ABSTRACT
The translation elongation factor 1δ (EF-1δ) consists of two forms, a hypophosphorylated form (apparent M
r, 38,000) and a hyperphosphorylated form (apparentM
r, 40,000). Earlier Y. Kawaguchi, R. Bruni, and B. Roizman (J. Virol. 71:1019–1024, 1997) reported that whereas mock-infected cells accumulate the hypophosphorylated form, the hyperphosphorylated form of EF-1δ accumulates in cells infected with herpes simplex virus 1. We now report that the accumulation of the hyperphosphorylated EF-1δ is due to phosphorylation by UL13 protein kinase based on the following observations. (i) The relative amounts of hypo- and hyperphosphorylated EF-1δ in Vero cells infected with mutant virus lacking the UL13 gene could not be differentiated from those of mock-infected cells.
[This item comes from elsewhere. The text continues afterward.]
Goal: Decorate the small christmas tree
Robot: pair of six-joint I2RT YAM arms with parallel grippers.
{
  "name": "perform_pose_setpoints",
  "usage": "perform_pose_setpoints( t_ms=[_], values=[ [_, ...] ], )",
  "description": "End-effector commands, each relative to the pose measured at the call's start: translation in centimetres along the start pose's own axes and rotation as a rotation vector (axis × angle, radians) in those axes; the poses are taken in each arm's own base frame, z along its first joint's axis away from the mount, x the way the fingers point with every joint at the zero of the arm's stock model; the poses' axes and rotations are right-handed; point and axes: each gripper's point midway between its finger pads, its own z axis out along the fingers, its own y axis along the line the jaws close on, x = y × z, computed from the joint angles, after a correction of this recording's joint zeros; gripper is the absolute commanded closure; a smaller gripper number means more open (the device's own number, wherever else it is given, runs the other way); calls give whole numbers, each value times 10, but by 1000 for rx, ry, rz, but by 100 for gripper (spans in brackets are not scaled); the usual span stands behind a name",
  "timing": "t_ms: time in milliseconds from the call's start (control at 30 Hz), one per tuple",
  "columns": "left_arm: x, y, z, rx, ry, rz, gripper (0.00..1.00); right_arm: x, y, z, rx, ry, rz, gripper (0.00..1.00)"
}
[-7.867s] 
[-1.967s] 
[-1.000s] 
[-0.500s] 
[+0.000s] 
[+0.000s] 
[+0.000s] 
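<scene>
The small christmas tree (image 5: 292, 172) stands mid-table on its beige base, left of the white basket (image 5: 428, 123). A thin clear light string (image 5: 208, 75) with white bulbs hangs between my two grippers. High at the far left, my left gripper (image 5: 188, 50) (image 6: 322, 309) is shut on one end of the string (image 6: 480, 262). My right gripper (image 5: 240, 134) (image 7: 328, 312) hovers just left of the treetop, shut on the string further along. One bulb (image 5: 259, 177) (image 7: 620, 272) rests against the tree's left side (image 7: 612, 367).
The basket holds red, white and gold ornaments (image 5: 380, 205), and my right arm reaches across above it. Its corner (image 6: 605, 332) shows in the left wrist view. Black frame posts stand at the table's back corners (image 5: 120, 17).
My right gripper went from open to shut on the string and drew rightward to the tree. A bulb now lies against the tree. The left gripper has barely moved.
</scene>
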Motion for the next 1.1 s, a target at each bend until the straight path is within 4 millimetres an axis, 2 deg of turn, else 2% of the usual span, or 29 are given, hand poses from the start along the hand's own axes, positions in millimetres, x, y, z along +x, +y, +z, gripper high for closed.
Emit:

In contrast, the hyperphosphorylated EF-1δ was the predominant form in Vero cells infected with wild-type viruses, a recombinant virus in which the deleted UL13 sequences were restored, or with a virus lacking the US3 gene, which also encodes a protein kinase. (ii) The absence of the hyperphosphorylated EF-1δ in cells infected with the UL13 deletion mutant was not due to failure of posttranslational modification of infected-cell protein 22 (ICP22)/US1.5 or of interaction with ICP0, inasmuch as preferential accumulation of hyperphosphorylated EF-1δ was observed in cells infected with viruses from which the genes encoding ICP22/US1.5 or ICP0 had been deleted. (iii) Both forms of EF-1δ were labeled by 32Pi in vivo, but the prevalence of the hyperphosphorylated EF-1δ was dependent on the presence of the UL13 protein. (iv) EF-1δ immunoprecipitated from uninfected Vero cells was phosphorylated by UL13 precipitated by the anti-UL13 antibody from lysates of wild-type virus-infected cells, but not by complexes formed by the interaction of the UL13 antibody with lysates of cells infected with a mutant lacking the UL13 gene. This is the first evidence that a viral protein kinase targets a cellular protein. Together with evidence that ICP0 also interacts with EF-1δ reported in the paper cited above, these data indicate that herpes simplex virus 1 has evolved a complex strategy for optimization of infected-cell protein synthesis.